WHAT YOU WILL DO:
Among the entries below, find each line with "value" and show it.
——
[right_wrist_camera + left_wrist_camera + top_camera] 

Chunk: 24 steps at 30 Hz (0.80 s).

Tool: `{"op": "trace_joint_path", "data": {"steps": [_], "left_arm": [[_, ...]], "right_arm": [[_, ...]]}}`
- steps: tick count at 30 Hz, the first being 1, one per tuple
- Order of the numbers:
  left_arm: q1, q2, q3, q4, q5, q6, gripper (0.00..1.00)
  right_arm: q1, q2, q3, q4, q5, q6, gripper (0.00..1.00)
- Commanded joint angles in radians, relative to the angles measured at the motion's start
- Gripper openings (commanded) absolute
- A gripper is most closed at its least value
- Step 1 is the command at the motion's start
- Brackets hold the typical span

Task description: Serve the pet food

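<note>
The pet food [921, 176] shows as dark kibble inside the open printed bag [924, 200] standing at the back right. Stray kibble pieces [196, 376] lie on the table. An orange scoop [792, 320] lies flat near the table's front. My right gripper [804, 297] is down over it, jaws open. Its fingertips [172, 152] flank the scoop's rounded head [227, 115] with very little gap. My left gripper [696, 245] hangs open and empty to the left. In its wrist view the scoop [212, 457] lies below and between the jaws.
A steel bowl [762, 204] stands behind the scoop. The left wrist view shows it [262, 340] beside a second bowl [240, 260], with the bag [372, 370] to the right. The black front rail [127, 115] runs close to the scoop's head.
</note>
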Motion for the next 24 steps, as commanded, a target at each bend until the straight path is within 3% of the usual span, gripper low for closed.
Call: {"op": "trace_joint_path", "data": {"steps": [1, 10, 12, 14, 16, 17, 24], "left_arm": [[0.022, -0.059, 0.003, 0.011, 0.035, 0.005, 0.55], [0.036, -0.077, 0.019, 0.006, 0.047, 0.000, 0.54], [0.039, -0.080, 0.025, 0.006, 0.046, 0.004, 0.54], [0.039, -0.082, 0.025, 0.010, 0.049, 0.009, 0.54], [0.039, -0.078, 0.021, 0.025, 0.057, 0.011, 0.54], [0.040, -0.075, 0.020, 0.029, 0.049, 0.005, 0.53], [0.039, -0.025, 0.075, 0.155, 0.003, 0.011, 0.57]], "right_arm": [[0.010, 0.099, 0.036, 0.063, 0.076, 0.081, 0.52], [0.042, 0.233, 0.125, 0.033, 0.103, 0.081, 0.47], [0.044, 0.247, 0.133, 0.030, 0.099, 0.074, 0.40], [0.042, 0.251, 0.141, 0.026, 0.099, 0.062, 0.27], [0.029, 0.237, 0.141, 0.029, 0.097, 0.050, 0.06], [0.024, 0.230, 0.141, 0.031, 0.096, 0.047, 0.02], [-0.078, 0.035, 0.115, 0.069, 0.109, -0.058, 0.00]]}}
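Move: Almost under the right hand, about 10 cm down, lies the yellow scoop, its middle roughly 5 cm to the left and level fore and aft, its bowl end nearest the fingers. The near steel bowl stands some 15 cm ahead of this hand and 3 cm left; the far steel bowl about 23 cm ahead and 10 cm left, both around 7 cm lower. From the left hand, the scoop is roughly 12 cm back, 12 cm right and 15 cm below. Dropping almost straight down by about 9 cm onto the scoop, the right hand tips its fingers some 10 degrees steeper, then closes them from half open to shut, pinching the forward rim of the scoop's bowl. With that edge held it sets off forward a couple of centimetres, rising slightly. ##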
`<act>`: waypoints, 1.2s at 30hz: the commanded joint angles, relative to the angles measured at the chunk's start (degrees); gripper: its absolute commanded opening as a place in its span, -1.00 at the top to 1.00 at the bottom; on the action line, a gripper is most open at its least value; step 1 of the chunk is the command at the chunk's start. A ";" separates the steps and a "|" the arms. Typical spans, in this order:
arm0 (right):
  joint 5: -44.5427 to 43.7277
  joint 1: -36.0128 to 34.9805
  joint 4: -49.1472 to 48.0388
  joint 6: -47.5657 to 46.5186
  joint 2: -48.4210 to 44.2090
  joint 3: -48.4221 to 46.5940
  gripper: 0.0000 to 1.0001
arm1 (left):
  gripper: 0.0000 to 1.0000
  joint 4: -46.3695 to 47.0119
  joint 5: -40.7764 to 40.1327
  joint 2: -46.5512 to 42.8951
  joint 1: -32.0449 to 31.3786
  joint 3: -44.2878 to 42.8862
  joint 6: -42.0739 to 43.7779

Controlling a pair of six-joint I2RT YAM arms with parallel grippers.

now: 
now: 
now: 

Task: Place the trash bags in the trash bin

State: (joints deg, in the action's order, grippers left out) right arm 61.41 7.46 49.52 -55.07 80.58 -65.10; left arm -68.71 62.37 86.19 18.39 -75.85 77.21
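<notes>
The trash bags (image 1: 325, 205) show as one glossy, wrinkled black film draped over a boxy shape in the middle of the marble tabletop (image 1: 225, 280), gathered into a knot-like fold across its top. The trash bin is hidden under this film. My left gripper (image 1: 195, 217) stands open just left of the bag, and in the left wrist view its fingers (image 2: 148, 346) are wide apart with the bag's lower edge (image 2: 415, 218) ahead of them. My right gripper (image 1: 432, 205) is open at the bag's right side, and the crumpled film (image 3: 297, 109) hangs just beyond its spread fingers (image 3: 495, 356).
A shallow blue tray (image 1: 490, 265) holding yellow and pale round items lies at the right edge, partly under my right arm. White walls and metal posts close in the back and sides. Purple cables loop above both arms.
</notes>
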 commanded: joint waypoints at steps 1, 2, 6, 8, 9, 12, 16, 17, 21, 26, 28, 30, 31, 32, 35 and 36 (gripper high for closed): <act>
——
EXERCISE ANSWER:
- A gripper is most closed at its least value
`<act>`: waypoints, 1.2s at 30hz: the commanded joint angles, relative to the angles measured at the chunk's start (degrees); gripper: its absolute commanded opening as a place in its span, -1.00 at the top to 1.00 at the bottom; on the action line, a gripper is most open at its least value; step 1 of the chunk is the command at the chunk's start. A ";" separates the steps and a "|" the arms. Typical spans, in this order:

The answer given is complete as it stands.